È in questo contesto storico e politico che a sinistra si sono affermate le primarie, e da questa situazione esse derivano meriti e limiti. Meriti, perché hanno posto con energia il problema della democrazia, mentre il berlusconismo si risolveva in una forma di moderno dispotismo; limiti, perché l’hanno fatto ricorrendo agli strumenti della democrazia diretta, e rischiando di porre anche a sinistra le basi di nuove forme di leaderismo e populismo. Come dimostra in modo esasperato Grillo, alla democrazia diretta è immanente il rischio di leaderismo, di autoritarismo e anche di dispotismo, nelle sue varie forme, compresa quella democratica.
Bisogna dire, per correttezza, che il segretario del Pd si è sempre dimostrato consapevole di questi rischi, e ha sempre volutamente rifiutato di presentarsi come un leader solitario, insistendo sul carattere collettivo della sua direzione politica. Lo sottolineo, perché è un fatto di sostanza, non solo di stile, che concerne anche la funzione, e il limite, di un evento, pur così importante come le primarie. È un elemento di forza, e di credibilità, per un Pd che voglia essere una funzione della democrazia italiana e condurre il Paese fuori del berlusconismo.
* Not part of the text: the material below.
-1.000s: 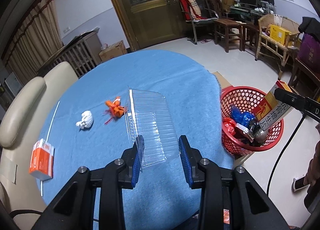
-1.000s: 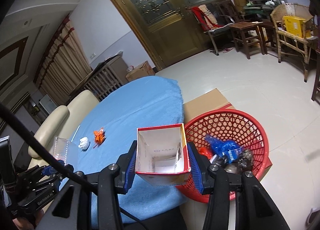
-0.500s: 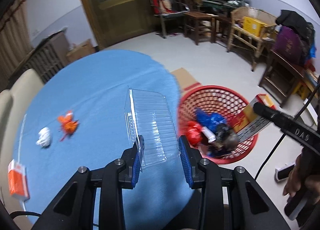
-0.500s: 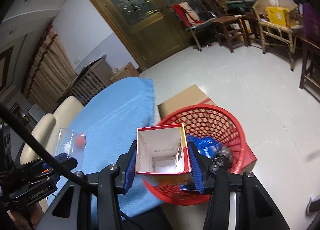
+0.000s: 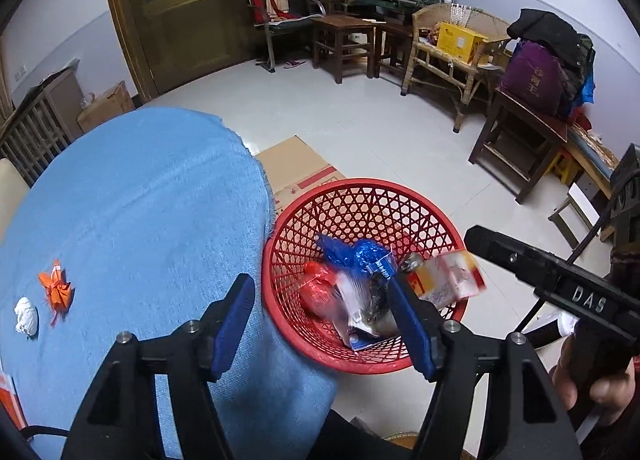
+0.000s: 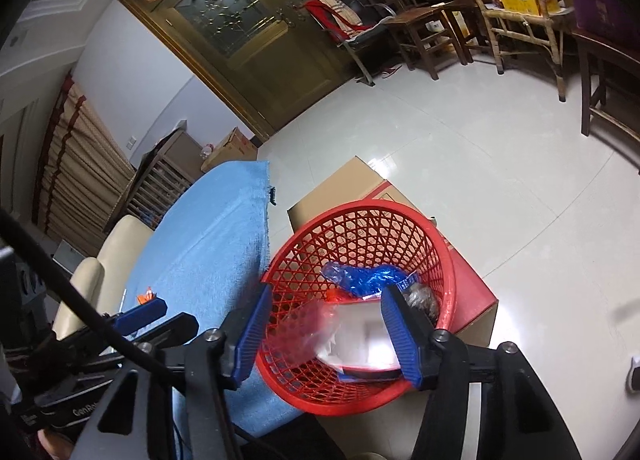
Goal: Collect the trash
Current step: 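Carry the box and clear container over the red basket and open both grippers, then move both grippers back over the table toward the orange wrapper and tissue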
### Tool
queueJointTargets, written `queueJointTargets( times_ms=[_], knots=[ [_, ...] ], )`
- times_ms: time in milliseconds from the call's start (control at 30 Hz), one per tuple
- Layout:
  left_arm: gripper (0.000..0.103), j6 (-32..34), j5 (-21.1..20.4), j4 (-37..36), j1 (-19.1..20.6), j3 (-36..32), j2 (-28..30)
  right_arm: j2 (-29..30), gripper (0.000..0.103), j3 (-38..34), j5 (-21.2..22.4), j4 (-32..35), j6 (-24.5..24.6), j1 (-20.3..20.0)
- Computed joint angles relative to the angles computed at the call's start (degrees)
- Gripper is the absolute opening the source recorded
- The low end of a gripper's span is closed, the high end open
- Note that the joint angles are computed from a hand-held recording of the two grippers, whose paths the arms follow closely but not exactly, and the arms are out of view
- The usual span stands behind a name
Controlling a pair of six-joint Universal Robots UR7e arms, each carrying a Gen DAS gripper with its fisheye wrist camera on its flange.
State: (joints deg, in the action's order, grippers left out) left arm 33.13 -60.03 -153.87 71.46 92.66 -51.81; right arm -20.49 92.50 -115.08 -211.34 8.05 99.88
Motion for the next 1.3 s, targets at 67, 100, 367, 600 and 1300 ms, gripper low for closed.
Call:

Per realizzarsi nella complessità delle sue articolazioni, la democrazia non può infatti risolversi in termini «diretti»: ha bisogno di connettere delega e rappresentanza; istanze e strumenti della democrazia diretta e istanze e strumenti della democrazia rappresentativa. E per far questo ha bisogno di partiti, di corpi intermedi diffusi e articolati, senza cui non può esserci effettività democratica, né può esistere un Parlamento in grado di rappresentare un Paese, promuovendo un effettivo cambio sia di classe dirigente che di direzione politica.
A mio giudizio, il problema principale che questa esperienza delle primarie ci consegna è quello di porre all’ordine del giorno la costruzione di un grande partito riformatore che riunisca tutte le forze interessate al cambio, chiudendo in modo definitivo con rotture, conflitti, lacerazioni. Bersani, Renzi, Vendola, Puppato, Tabacci hanno mostrato con la loro esperienza che questo è possibile, che si può cominciare a realizzare quella che sarebbe una vera e propria rivoluzione copernicana nella storia delle forze riformatrici italiane, che è fatta di differenze, ma anche di sostanziali convergenze, mai valorizzate a sufficienza. Ha fatto bene Tabacci a ricordare Giovanni Marcora (Albertino): in quel nome può, e deve, riconoscersi chiunque in Italia sia interessato al cambiamento.
Questo è il problema di fondo con cui bisognerà confrontarsi nei prossimi mesi, tanto più se il centrosinistra vincerà le elezioni. Le primarie sono state un primo, fondamentale passo in questa direzione, contribuendo a far ri- scoprire valori e figure comuni. Ma sono state un passo al quale ne devono seguire altri. La democrazia è una cosa complessa, bisognerebbe sempre ricordarlo, non ammette mai scorciatoie.